TASK TO COMPLETE:
Report how many lines in the listing below include the string "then", and write nothing more.

DATA FOR THE TASK:
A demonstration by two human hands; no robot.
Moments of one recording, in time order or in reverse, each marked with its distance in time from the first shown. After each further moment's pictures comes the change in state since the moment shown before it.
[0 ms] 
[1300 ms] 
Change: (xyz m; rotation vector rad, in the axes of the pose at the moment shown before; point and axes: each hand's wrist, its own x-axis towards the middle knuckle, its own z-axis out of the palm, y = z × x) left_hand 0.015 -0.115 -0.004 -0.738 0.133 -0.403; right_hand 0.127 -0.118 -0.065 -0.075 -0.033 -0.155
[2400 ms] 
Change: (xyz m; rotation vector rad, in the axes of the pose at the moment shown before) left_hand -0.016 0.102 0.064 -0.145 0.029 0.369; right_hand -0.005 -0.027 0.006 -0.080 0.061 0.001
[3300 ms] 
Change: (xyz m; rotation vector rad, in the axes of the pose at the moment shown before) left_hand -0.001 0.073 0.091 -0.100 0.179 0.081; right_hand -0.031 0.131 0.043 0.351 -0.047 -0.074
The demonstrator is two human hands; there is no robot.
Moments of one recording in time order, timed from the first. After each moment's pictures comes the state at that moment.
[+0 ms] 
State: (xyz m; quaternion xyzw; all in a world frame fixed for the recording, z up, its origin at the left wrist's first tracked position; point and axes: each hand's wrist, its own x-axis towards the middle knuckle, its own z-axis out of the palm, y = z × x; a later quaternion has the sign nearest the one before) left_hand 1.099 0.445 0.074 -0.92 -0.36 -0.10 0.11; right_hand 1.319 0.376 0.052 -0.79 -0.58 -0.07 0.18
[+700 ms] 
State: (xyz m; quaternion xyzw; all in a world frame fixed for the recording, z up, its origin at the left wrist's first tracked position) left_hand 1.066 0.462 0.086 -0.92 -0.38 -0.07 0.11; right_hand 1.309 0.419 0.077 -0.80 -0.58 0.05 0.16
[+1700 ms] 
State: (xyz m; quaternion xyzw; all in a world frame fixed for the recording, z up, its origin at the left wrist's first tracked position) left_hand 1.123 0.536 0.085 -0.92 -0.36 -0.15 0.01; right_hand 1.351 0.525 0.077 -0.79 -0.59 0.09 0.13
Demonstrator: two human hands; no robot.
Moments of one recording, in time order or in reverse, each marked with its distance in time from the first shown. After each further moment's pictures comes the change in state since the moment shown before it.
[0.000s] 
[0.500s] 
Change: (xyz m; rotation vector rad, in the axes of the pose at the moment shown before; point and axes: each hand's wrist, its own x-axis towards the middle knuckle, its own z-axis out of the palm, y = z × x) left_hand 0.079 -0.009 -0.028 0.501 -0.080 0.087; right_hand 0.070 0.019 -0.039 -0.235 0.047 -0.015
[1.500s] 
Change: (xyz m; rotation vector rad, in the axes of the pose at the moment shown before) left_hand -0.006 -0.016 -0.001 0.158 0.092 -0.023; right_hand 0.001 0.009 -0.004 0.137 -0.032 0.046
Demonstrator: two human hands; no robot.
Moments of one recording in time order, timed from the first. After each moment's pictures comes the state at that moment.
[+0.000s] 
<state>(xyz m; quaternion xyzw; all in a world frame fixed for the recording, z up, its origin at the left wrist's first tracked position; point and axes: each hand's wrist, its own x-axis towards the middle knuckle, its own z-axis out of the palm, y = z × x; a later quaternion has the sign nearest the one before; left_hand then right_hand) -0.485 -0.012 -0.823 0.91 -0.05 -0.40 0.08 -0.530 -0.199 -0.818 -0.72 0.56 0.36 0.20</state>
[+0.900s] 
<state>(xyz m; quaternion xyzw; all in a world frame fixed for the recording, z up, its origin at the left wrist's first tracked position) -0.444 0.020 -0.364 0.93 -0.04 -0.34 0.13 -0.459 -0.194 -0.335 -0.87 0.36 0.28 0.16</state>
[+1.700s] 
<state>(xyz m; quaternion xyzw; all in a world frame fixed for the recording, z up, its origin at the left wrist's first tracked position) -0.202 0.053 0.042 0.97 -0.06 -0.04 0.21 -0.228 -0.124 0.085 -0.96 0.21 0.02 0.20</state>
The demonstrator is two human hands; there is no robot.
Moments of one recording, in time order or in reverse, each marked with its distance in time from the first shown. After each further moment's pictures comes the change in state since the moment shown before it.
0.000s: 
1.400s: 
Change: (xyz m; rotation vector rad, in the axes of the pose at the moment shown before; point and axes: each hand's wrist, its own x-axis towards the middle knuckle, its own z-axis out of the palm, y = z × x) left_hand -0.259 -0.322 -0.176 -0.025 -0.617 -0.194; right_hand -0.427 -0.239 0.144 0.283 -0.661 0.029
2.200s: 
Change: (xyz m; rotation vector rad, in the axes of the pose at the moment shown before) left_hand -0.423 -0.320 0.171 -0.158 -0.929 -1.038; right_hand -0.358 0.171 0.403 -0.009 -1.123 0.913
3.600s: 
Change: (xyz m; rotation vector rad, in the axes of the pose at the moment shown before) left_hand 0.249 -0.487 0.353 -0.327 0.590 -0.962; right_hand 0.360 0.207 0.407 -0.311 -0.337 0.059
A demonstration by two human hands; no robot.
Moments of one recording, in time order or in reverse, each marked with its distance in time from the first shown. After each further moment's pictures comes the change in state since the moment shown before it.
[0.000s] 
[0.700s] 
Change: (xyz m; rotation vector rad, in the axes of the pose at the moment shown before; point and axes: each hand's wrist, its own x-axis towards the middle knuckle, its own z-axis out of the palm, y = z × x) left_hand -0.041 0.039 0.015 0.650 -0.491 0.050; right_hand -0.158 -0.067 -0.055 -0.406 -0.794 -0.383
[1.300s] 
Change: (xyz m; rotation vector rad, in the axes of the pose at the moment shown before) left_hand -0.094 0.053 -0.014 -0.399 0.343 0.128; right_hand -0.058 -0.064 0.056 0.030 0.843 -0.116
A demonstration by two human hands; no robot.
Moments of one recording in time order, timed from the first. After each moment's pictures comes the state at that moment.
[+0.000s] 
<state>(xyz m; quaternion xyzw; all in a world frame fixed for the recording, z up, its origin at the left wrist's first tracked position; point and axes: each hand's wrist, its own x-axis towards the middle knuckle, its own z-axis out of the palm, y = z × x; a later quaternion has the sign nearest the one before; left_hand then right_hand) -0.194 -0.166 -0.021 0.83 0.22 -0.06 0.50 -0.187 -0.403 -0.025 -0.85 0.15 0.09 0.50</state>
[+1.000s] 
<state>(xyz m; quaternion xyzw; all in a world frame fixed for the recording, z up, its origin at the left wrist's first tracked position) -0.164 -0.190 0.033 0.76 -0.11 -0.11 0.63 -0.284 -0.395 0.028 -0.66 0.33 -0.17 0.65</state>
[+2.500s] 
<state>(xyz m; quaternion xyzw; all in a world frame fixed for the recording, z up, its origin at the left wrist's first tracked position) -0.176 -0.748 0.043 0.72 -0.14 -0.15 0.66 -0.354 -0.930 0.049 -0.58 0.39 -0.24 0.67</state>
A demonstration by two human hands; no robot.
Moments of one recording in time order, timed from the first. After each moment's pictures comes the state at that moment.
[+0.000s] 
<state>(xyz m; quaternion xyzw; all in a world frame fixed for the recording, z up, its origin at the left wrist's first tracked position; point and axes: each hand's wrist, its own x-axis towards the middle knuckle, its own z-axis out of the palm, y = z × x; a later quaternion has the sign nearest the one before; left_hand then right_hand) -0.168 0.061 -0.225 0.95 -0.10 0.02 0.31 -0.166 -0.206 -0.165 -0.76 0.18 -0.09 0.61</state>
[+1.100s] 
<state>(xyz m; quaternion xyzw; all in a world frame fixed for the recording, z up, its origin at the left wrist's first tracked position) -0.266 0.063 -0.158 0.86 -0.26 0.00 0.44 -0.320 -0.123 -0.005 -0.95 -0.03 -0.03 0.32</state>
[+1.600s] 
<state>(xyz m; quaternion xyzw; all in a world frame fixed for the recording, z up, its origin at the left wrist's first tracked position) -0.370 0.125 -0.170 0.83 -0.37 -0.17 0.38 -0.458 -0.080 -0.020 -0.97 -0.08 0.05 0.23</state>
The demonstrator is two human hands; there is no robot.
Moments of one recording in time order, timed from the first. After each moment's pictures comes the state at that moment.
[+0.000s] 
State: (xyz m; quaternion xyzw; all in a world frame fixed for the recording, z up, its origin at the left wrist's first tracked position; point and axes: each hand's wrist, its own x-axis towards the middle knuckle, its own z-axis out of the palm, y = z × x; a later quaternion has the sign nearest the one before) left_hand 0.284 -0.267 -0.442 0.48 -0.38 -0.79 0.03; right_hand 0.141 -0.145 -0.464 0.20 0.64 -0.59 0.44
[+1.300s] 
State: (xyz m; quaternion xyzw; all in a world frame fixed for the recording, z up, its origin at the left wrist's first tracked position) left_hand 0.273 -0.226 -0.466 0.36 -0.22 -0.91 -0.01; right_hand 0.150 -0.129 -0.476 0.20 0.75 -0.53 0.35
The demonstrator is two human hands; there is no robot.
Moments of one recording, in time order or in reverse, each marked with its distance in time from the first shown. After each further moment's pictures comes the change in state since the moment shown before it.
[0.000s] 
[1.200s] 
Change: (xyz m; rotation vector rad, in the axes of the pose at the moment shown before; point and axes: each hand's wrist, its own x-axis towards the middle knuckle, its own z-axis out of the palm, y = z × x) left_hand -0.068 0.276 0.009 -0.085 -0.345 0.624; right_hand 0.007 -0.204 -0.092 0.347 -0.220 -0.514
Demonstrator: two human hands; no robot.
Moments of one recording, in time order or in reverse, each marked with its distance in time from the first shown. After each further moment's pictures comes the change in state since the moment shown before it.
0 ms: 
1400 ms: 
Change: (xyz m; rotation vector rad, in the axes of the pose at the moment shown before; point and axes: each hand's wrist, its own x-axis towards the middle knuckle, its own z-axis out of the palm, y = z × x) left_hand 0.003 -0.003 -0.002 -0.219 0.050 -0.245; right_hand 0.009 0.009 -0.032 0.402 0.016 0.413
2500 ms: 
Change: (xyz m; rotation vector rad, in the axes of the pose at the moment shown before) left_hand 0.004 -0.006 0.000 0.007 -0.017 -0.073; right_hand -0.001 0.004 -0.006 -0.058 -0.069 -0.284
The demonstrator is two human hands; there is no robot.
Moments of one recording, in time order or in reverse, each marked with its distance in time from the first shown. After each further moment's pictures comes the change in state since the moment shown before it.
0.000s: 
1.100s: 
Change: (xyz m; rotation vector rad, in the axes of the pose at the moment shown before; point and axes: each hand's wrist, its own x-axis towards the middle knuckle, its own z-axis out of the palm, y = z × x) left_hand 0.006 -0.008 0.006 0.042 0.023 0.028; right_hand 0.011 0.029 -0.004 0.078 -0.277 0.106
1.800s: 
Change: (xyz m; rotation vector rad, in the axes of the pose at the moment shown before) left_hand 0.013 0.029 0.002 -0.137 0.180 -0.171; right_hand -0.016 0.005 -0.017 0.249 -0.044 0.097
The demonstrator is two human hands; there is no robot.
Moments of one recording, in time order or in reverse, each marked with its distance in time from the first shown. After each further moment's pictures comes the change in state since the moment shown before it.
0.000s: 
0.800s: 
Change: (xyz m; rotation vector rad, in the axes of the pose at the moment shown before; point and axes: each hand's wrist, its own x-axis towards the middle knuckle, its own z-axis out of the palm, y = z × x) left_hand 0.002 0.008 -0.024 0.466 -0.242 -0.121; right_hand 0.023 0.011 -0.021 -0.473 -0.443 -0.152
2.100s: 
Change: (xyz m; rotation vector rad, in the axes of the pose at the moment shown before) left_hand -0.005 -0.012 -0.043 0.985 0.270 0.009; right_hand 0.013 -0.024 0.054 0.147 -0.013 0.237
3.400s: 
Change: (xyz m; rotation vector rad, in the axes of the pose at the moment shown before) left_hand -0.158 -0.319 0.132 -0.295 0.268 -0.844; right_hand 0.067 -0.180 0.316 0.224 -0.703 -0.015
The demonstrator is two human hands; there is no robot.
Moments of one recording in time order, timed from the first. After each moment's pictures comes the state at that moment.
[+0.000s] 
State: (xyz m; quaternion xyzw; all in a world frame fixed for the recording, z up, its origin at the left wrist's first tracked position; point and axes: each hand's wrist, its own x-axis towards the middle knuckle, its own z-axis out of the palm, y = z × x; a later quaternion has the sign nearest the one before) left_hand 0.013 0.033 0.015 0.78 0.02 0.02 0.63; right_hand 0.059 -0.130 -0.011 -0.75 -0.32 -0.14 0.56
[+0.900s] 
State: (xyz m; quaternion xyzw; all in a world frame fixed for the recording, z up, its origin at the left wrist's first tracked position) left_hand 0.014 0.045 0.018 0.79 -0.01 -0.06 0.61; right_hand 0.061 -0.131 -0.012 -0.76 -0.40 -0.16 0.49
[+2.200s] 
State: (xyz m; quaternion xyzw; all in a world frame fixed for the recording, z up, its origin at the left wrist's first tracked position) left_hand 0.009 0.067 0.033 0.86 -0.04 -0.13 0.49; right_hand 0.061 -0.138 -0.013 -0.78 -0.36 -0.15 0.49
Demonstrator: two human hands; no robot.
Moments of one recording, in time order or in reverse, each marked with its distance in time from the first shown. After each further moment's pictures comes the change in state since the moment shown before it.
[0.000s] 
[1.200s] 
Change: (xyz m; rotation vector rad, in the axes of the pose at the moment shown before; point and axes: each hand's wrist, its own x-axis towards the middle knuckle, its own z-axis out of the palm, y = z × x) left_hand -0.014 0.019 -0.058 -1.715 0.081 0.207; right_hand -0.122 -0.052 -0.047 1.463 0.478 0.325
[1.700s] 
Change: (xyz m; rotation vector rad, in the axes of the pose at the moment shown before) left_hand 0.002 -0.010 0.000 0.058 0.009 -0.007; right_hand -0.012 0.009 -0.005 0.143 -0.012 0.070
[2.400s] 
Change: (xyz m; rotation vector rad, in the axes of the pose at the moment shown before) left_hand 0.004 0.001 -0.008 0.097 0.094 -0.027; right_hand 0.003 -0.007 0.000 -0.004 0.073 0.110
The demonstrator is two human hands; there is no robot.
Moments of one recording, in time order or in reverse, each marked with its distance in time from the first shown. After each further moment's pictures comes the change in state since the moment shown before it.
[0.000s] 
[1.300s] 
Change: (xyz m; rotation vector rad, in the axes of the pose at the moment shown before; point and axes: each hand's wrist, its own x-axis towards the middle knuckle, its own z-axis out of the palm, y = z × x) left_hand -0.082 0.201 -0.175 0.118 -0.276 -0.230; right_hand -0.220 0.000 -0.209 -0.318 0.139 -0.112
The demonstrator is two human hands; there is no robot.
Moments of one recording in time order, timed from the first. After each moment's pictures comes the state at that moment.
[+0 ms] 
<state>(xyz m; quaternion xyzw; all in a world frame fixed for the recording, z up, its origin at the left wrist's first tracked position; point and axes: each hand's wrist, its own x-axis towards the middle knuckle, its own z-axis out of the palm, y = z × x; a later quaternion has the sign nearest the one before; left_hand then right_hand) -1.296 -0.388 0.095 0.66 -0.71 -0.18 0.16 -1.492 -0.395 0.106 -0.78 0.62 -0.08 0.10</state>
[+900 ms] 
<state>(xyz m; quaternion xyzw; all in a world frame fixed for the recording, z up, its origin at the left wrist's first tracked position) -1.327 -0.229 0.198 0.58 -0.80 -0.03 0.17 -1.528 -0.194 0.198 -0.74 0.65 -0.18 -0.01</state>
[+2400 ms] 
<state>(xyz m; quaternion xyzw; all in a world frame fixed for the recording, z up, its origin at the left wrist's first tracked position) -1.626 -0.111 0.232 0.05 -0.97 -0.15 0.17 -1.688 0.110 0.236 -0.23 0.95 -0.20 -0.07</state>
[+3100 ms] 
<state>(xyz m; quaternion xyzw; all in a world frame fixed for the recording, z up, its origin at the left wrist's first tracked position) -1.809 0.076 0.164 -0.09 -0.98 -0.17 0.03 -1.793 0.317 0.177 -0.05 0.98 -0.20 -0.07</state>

EXERCISE OUTPUT:
4